Highlights of the Research

  • For the first time, a modular approach was applied to molecule generation, combining the concept of DNA-encoded chemical libraries to achieve structured and controllable molecule generation.
  • The modular molecule generation method has broad application value in synthetic chemistry and drug development, particularly in addressing unsynthesizable issues at the molecular level.
  • Experiments validated the feasibility of the model in toxicity optimization and binding affinity improvement, providing new insights for “multi-property optimization” in drug design.
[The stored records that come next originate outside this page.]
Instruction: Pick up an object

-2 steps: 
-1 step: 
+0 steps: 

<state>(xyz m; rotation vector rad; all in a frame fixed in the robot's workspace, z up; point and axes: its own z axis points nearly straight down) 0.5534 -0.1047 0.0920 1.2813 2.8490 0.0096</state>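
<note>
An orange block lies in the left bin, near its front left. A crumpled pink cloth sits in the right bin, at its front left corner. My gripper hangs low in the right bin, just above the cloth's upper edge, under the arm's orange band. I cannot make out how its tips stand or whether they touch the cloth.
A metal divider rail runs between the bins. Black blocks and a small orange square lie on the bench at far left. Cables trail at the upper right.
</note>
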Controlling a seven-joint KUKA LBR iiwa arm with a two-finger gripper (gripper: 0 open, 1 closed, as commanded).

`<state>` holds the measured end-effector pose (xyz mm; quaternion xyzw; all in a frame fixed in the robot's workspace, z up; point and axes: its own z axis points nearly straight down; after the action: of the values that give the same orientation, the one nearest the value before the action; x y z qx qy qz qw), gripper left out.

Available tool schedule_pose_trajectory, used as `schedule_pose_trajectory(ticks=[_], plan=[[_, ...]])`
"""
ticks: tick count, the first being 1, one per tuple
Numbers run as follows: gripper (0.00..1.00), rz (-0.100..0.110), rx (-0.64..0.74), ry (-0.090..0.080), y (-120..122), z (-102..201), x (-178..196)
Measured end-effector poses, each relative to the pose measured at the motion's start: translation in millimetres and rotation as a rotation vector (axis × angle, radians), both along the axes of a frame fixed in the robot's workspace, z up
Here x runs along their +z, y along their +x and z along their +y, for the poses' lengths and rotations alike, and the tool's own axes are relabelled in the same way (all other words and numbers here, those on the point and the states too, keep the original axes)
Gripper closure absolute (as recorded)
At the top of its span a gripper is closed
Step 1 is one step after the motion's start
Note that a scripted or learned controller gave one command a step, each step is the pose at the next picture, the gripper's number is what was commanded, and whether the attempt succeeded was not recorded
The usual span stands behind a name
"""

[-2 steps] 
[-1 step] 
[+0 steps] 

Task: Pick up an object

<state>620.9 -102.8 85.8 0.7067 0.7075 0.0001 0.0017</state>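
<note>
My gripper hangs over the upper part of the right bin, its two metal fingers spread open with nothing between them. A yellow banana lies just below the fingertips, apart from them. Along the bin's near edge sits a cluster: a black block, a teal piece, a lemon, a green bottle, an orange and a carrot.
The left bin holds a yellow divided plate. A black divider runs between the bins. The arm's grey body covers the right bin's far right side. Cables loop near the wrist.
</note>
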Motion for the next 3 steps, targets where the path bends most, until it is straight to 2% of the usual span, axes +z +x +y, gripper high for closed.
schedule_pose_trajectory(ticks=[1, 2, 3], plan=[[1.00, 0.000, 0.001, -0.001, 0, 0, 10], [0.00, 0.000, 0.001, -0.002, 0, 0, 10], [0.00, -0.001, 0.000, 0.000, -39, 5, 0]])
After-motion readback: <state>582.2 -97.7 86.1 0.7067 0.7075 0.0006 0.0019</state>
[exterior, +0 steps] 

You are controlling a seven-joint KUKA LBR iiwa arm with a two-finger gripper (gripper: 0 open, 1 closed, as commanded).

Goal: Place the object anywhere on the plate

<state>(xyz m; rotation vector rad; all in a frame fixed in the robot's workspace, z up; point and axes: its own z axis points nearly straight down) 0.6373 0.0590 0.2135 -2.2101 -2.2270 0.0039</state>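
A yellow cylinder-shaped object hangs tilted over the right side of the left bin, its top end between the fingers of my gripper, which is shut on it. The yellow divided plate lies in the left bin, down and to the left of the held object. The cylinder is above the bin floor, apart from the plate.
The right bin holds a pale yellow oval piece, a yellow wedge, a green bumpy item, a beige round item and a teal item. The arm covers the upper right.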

Research Significance and Future Directions

DeepBlock addresses the shortcomings of existing drug design models in integrating targets with chemical space. Through block generation and reconstruction, the model balances the chemical reality of structures and the comprehensive property control of molecules. This not only provides innovative tools for scientific research but also advances the development of drugs targeting novel targets and the precision design of low-toxicity drugs.

In the future, the team plans to further optimize in the following directions:
1. Exploring de novo generation algorithms for blocks to enhance molecular diversity and innovation.
2. Upgrading 2D molecule generation to three-dimensional (3D) molecular structures to better meet the needs of drug discovery environments.
3. Extending the practical application scenarios of the DeepBlock model in large-scale drug development projects.

This research not only expands the boundaries of deep learning in drug design but also provides visual and systematic methods for innovative drug discovery, which will undoubtedly have a profound impact in the fields of chemical biology and artificial intelligence.